Of course we can. I practise Yoga and I’ve done all sorts of harmful things in my life that I deeply regret.
But I do think we’re personally responsible for helping build a more ethical, compassionate and conscious society than the one we grew up in. In many ways, I think humanity is moving in that direction. The purpose of looking to the past should not be to regress morally or excuse harm because it was once normal, but to learn, refine our understanding and reduce unnecessary suffering moving forward.
Because something was done by certain groups historically doesn’t necessarily mean it was ethical. We should therefore be cautious when calibrating our moral compass based on the behaviour of cave dwellers, medieval spiritualists or other ancient traditions.
When considering ethics and social justice, I think we should begin with those affected by our actions — especially the vulnerable, exploited and harmed — rather than beginning with our own desire to justify comfort, habit, identity or tradition. Who or what is being harmed by the way we live? Did they have a choice? Were they willing participants? Or was coercion, domination or violence required to get what we wanted?
Martin Luther King Jr. said, “The arc of the moral universe is long, but it bends towards justice.”
Practising Yoga invites us to examine how our thoughts, words and actions impact the world around us and all other sentient beings.
If we follow the teachings sincerely, we may find the logical direction is to reduce our participation in exploitation and harm as much as possible, while cultivating the conditions for greater freedom, peace and wellbeing for others and ourselves.
But we are also living in an age of self-reification: the era of neoliberal capitalism, personal branding and influencer culture, where identity itself becomes a product to market and defend. Hyper-individualism encourages us to curate the self, ‘live our truth’, protect the ego and justify our desires, rather than question the wider consequences of how we live.

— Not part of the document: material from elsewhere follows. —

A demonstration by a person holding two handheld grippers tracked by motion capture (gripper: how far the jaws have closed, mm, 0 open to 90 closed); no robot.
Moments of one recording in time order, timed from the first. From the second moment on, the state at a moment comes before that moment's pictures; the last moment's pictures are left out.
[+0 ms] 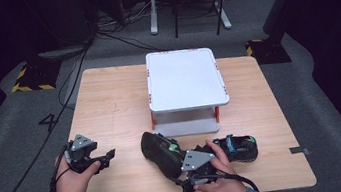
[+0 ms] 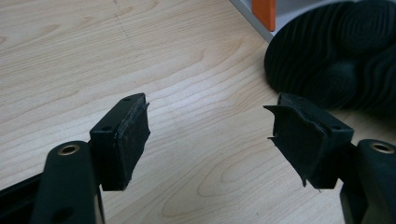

We can easily become attached to narratives that make us feel comfortable — including the idea that whatever has been done traditionally must therefore be natural, necessary or beyond ethical scrutiny. In that state, we may distort, minimise or justify our behaviour rather than honestly investigate it. But genuine practice asks more of us than self-affirmation. It asks us to become more conscious of interdependence and more sensitive to the consequences of our choices.
Rather than using the past to excuse ourselves, perhaps we can use it as a foundation for greater wisdom, compassion and responsibility in the present.
Lama Alan Wallace argues that while modern mindfulness is often presented as a secular, non-judgemental technique for individual stress reduction, traditional Buddhist mindfulness is an ethical and discerning practice designed to reveal interdependence and the moral consequences of our actions in the pursuit of liberation for all sentient beings.
S. N. Goenka taught that Ahimsa (non-harm) and Satya (truthfulness) require absolute self-honesty: we must recognise the harm we cause others because violence and dishonesty immediately disturb our own inner peace. My experience of this is that whenever I know I’m acting in a way that is shifty or misaligned, I feel it internally. At times, I’ve looked to others for justification or affirmation rather than fully facing what I already knew.
So I think Yoga practitioners and teachers are continually faced with a choice: to use philosophy and tradition to reinforce existing preferences and identities, or to allow practice to deepen our sensitivity, challenge our conditioning and expand our sense of responsibility towards others. For me, the latter is where genuine practice begins.